(Records from a collection)
..............................
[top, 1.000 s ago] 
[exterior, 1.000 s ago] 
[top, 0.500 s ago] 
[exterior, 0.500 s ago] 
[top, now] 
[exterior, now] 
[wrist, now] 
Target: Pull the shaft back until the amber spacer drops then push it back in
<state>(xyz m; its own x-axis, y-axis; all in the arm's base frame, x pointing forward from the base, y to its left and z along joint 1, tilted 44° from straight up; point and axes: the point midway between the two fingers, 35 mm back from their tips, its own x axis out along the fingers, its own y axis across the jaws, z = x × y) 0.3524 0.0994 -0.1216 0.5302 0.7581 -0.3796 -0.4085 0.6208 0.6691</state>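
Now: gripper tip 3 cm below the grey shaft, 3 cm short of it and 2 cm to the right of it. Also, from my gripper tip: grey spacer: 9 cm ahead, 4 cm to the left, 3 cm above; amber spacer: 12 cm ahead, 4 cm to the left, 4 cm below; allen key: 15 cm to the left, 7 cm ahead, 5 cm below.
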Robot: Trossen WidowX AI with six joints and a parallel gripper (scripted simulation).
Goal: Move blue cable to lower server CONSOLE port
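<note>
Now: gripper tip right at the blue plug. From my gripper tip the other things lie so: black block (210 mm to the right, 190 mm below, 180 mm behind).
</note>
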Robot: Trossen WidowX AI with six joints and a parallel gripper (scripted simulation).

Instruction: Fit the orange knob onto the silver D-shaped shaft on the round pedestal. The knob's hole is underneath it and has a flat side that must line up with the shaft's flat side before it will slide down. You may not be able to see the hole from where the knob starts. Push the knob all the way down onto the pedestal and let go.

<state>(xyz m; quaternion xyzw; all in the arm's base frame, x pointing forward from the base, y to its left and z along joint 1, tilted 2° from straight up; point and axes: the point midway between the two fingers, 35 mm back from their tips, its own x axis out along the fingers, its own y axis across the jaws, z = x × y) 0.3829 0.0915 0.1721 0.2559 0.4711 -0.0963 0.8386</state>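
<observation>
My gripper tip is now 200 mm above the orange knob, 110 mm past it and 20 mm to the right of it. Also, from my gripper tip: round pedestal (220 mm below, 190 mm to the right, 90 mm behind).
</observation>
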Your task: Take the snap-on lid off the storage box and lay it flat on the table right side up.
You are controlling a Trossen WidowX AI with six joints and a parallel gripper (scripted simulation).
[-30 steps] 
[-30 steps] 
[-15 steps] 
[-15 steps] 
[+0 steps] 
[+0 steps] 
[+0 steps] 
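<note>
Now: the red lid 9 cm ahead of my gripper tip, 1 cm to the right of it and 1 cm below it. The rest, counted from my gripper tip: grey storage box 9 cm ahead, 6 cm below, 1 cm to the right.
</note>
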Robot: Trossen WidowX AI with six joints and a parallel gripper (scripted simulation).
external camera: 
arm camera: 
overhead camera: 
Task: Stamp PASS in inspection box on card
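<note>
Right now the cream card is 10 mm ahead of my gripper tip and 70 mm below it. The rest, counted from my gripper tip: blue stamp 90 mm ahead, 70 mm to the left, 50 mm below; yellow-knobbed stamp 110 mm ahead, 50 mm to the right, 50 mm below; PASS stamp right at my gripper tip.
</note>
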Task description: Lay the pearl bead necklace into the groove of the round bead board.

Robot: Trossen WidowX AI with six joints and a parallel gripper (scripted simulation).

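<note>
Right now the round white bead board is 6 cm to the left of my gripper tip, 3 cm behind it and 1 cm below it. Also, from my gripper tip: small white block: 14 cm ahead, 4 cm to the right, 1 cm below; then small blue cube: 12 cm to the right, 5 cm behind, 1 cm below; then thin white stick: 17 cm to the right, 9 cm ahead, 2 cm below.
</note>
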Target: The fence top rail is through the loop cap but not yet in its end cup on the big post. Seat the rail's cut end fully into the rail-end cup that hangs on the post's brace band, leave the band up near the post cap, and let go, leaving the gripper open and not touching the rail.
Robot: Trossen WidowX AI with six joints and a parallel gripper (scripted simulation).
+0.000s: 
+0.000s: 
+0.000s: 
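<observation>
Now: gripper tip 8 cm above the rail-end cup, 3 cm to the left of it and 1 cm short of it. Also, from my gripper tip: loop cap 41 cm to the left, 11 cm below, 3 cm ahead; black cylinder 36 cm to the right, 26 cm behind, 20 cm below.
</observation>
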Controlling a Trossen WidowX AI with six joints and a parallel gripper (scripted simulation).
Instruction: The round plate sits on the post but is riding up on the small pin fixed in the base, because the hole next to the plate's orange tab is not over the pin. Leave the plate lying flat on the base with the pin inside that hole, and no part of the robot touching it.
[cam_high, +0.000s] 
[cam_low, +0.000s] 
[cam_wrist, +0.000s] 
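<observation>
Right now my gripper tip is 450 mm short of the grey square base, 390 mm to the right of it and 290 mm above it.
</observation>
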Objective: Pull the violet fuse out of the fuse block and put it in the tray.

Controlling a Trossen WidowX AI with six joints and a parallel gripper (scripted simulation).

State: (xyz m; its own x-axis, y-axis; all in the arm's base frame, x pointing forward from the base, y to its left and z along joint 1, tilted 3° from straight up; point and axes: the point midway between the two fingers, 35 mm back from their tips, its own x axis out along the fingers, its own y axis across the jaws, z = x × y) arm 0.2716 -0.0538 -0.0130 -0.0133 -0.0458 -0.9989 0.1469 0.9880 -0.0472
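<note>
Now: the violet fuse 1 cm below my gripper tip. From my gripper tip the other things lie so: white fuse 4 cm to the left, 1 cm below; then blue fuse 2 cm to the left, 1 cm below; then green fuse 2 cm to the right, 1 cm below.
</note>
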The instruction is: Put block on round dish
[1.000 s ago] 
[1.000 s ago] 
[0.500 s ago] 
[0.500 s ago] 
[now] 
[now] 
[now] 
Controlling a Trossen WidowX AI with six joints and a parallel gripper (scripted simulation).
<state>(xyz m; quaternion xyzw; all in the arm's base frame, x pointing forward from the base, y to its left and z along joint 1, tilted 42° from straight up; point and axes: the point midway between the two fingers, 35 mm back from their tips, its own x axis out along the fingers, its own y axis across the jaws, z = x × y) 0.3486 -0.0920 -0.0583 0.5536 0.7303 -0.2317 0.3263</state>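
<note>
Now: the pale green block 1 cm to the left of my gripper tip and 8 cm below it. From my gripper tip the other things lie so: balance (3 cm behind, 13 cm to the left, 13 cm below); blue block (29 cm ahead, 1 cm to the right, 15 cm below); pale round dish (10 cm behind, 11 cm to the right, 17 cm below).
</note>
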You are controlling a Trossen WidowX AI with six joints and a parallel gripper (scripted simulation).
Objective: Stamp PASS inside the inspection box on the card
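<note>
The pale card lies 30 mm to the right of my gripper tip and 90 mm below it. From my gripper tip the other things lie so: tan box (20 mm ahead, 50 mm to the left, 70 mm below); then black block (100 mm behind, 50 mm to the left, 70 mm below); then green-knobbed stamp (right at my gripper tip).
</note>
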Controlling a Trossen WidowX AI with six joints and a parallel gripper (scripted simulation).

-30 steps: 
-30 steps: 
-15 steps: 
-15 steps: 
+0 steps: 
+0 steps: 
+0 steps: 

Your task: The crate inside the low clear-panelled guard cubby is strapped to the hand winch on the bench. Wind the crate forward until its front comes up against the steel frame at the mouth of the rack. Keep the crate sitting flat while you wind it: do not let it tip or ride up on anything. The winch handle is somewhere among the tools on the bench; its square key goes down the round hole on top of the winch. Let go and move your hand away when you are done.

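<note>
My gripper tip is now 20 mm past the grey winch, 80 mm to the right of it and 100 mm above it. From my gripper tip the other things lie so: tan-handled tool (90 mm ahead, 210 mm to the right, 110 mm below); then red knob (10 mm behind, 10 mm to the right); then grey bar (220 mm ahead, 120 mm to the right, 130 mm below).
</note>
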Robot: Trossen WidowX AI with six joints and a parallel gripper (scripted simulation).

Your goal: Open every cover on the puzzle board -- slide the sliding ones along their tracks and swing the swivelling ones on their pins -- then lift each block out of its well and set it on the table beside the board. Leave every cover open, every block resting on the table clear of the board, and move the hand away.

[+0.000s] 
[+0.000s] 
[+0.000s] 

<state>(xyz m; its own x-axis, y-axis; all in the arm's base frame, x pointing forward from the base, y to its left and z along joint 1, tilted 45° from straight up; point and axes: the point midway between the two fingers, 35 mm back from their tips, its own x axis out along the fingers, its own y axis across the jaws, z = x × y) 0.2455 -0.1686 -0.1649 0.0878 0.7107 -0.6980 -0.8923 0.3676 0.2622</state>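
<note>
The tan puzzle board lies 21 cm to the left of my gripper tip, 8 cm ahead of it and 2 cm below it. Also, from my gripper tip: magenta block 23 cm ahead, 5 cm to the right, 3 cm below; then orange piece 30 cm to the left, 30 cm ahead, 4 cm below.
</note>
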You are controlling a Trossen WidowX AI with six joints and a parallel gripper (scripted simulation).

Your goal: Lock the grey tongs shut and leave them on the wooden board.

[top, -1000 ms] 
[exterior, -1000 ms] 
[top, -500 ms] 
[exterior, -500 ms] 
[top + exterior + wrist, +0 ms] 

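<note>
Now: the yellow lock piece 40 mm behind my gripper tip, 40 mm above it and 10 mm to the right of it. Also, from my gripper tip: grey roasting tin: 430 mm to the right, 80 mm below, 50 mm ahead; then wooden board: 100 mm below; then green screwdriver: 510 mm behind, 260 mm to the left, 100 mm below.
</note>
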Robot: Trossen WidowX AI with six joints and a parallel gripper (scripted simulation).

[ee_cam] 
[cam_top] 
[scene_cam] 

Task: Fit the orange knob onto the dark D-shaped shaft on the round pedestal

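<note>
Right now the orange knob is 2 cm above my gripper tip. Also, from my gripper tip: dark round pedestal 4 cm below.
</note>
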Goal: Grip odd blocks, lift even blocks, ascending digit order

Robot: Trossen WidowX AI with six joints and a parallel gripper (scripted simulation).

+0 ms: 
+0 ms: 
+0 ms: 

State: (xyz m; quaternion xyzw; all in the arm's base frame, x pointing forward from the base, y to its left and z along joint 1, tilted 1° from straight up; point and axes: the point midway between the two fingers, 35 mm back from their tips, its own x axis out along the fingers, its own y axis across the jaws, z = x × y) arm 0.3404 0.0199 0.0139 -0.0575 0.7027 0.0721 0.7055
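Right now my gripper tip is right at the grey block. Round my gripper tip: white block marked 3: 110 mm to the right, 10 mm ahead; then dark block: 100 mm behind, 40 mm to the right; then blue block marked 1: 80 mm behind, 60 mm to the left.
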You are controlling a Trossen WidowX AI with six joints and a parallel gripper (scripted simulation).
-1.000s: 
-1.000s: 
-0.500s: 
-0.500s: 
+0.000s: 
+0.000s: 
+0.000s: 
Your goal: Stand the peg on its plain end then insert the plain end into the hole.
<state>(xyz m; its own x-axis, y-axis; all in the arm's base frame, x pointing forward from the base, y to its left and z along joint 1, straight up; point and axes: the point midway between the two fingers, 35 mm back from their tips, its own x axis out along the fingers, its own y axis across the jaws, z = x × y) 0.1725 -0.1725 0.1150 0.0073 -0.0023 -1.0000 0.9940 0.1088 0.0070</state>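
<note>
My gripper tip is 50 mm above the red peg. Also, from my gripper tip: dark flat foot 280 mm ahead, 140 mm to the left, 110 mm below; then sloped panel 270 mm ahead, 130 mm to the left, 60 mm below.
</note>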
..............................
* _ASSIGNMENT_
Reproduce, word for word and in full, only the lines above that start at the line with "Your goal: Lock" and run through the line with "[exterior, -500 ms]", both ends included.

* _RESPONSE AREA_
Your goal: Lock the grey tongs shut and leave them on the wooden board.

[top, -1000 ms] 
[exterior, -1000 ms] 
[top, -500 ms] 
[exterior, -500 ms] 

The exercise has been fully completed.